The journey to advanced analytics
Advanced Analytics is a feature that is targeted to help Sendbird users analyze and get insight into usage behavior of their applications. Currently Advanced Analytics is supported as a premium feature, and it provides metrics around messages, channels, and users of a given application with segmentations on various custom types.
Advanced Analytics was not called Advanced Analytics in the beginning. The original implementation of these analytical metrics were based on actual database entries representing entities such as messages, channels, and users. When users of the application create users, create channels and send messages, these entries would be created or updated in the relational database.
If application users were deleted or deactivated, that user entry will be updated indicating such action. To provide analytics of this data, there was a cron job regularly running that fetched these entries and performed aggregation such as simple summation based on the type of the metric, and updated separate database tables with these values. These metrics were then served to the customer via our customer-facing dashboard and platform API on a per metric basis.
Problems with the original approach
There were several problems with this approach. There were increasing use cases and with further additional analytics we wanted to add, this implementation was not very extensible and scalable. There were concerns about the data quality of metrics as the database entries representing the entities did not depict historical changes, thus making backfill scenarios impossible, and in turn not being able to provide correct metrics to customers.
If there was a new metric to be supported, there had to be a new platform API to serve it as the current APIs were served per metric. In turn, this would mean a change in schema or a new database table tracking this metric in our internal database. Not only this leads to more engineering, but also bad usability experience to the customers as they have to onboard with the new API every single time a new metric is added.
Another problem with the approach was that we wanted to provide the metrics with varying cadence, such as monthly, and again, this would mean changes to the database, and so on. And as our customer size and usage grew, we foresaw that our cron job would not be able to scale to handle the load and cause a burden on our relational database.
How does your mobile engagement score stack up?
Creating a new pipeline
So with these limitations of the original approach, we took this as a high priority and decided to create a whole new pipeline and provide it as a whole new feature. The new pipeline was based on logs that were created at a point in time of user activity, and these data would be used to compute the original metrics. Instead of providing separate APIs, there would be a single platform API supported which would look up a single database table for all metric types.
To get to the performance we needed as well, there were major optimizations we made. We had previously formatted our logs in JSON, but this format was not the optimal way to consume the data and extract what is needed. Our intuitive approach was to utilize AWS Athena which we had readily available, but with its limitation on concurrency and resource allocation between production versus ad-hoc queries, we sought out a different processing engine.
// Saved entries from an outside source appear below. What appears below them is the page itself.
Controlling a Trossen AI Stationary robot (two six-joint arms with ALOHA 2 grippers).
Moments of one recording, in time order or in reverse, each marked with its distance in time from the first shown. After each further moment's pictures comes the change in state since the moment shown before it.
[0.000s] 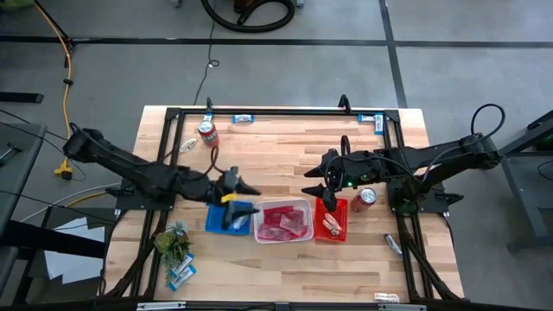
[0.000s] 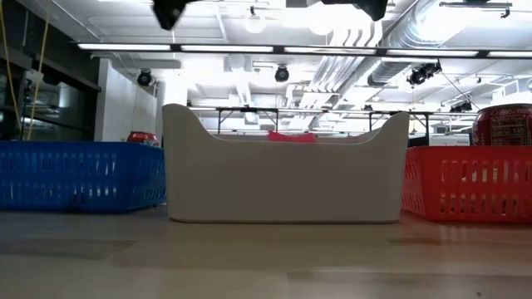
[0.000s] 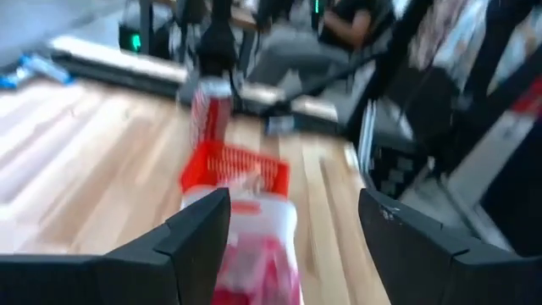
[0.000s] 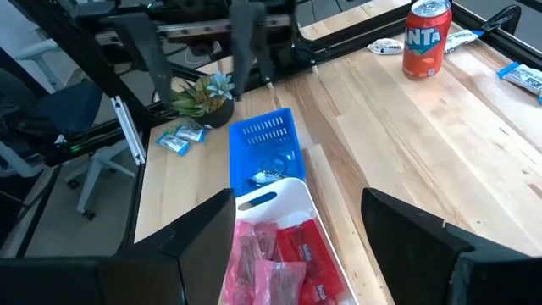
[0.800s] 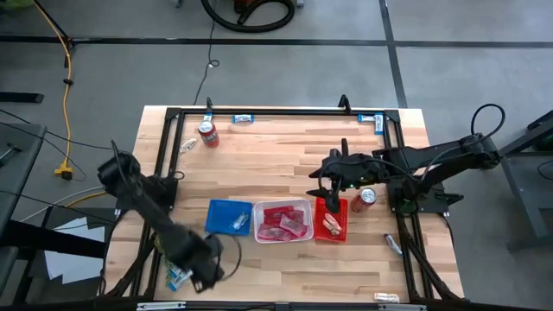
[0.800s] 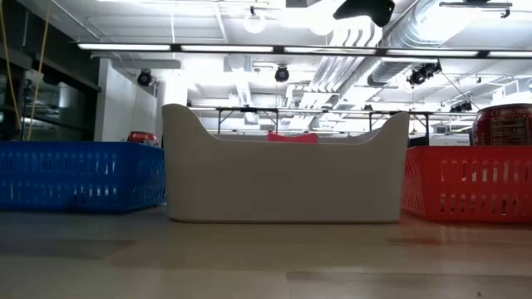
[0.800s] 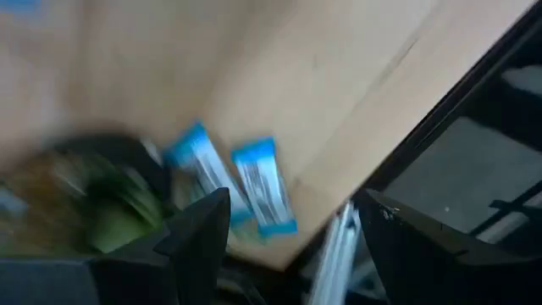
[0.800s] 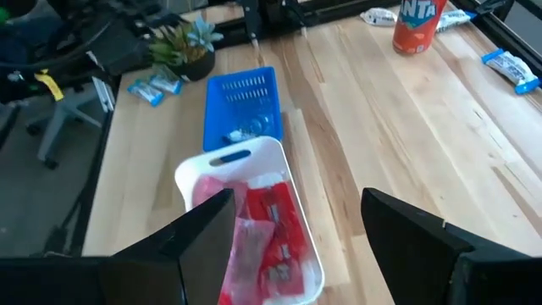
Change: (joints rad) left arm -0.463 0.595 0.583 -1.264 0.462 -0.986; right arm 0.000 0.000 0.000 -0.121 0.000 -0.103
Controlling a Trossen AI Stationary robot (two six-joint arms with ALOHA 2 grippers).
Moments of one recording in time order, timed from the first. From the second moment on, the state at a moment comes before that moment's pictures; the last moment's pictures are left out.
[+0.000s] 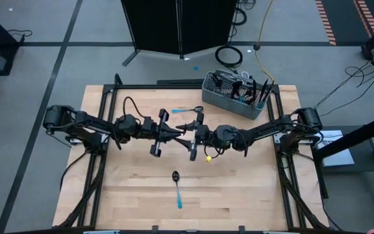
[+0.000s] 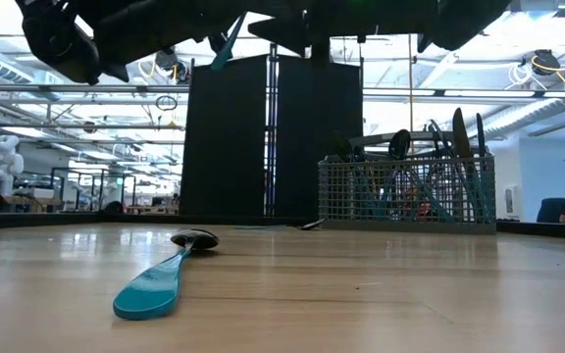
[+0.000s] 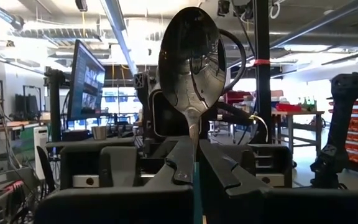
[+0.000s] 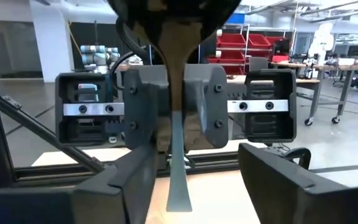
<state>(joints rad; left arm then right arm) 0.04 1.45 0.52 1.30 0.24 -0.02 0.10 1.71 0.94 0.87 0.28 0.00</state>
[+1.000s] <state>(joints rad) 0.09 1.38 0.52 1.13 0.23 0.03 0.11 1.59 0.94 0.69 0.40 -0.01</state>
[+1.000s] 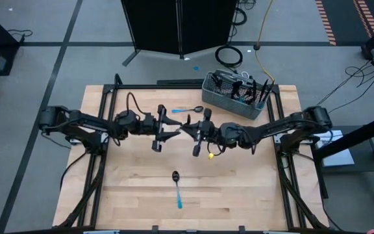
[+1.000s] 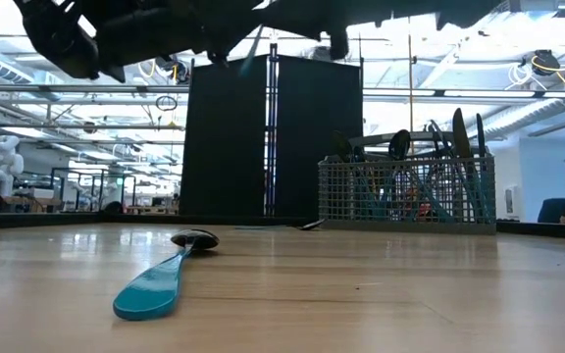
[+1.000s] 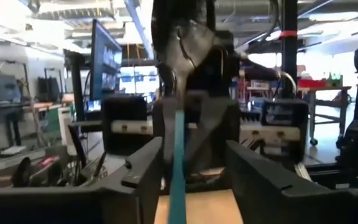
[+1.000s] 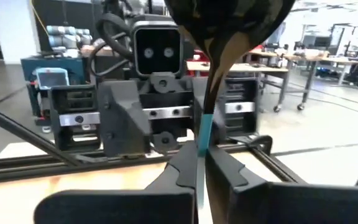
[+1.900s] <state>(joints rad) 0.26 0.75 0.27 0.64 -0.01 0.22 -0.40 1.32 0.94 -0.11 0.68 0.19</state>
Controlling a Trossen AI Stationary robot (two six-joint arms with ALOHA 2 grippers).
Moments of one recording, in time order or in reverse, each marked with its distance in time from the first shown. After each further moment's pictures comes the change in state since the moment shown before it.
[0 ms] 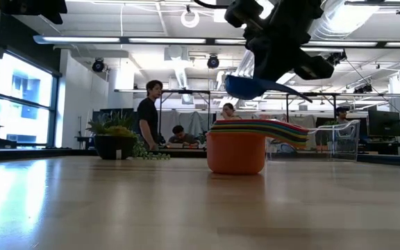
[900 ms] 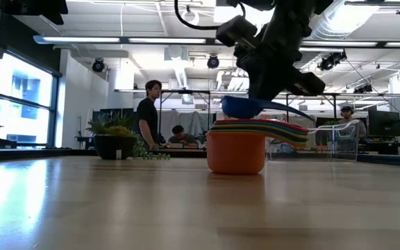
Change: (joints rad) left arm 0.003 -0.001 0.000 0.000 -0.005 0.004; right arm -0.048 0.083 0.001 0.038 -0.115 -0.088
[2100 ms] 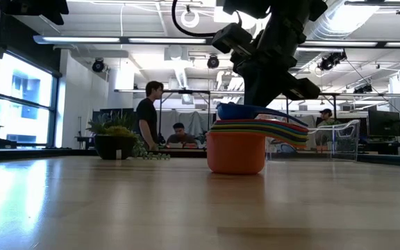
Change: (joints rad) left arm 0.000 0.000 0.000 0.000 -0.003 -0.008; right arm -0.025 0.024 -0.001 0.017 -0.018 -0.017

As a result, the metric computation job was created as a Spark job (using AWS Glue) that can handle the growing data size with its distributed processing as well as handle more complex logic in metric computation.
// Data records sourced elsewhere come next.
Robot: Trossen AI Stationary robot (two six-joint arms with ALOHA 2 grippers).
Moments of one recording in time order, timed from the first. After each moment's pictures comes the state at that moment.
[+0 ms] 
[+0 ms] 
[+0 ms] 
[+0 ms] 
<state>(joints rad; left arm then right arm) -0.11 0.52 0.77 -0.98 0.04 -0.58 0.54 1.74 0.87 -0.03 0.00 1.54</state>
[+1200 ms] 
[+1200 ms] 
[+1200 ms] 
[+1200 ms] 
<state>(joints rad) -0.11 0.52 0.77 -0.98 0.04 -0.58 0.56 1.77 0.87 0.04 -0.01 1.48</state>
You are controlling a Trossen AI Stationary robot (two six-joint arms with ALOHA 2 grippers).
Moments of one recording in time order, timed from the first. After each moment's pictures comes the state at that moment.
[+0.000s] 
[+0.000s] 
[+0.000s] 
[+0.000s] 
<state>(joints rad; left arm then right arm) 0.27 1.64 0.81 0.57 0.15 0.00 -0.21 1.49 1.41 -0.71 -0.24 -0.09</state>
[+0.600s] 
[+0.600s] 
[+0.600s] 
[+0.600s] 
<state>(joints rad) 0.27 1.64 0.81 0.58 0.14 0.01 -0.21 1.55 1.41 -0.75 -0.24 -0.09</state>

Also with logs in JSON format, the amount of data that needed to be read and scanned was unnecessarily big, and queries took way too long. After some research, we switched our logs to Parquet format, and with its columnar format, the amount of data scanned decreased incredibly by on average 65%. On top of that, compacting log files of minimal size into larger chunks reducing the number of files read per partition greatly reduced the performance by another ~70% along with significant S3 cost reduction.
As a result of this whole new pipeline, the customers had metrics that are less error-prone readily available with a single API and there were opportunities for more extensive types of metrics that can be supported. In addition to the daily metrics provided, monthly metrics were provided for the customers to see a bigger picture and pattern of the application usage.
Plus by reducing the amount of data to be read and changing the input log files in a compatible format for the metric processing job, we were able to get the performance we needed to calculate the metrics for all applications, not just for applications that have the feature enabled. That way whenever our customers opt in for this feature, they would have the metrics available even for the past since the feature was launched. In March 2020, the original analytics metrics were completely replaced by the metrics computed from this pipeline, and this was the birth of Advanced Analytics version 1.0.
Soon after Advanced Analytics version 1.0, we prioritized adding a new metric called message_viewers with the rationale that this metric needs to be available along with message_senders for customers to get a full picture of users actively using their application. With the addition of the new metric, we launched Advanced Analytics version 1.5.
The future of Advanced Analytics
As our customer base grows every year, continuous efforts are being made to improve Advanced Analytics. With current time resolution of metrics being monthly and daily, we are considering how we can provide this metric on a granular level and more frequently. Also, we have realized that use cases of Sendbird applications vary across the spectrum and therefore the analytics that the customers would like can be very different. To be able to provide customized advanced analytics is another challenge that we are willing to solve to help our customers gain more detailed insight and make business decisions accordingly.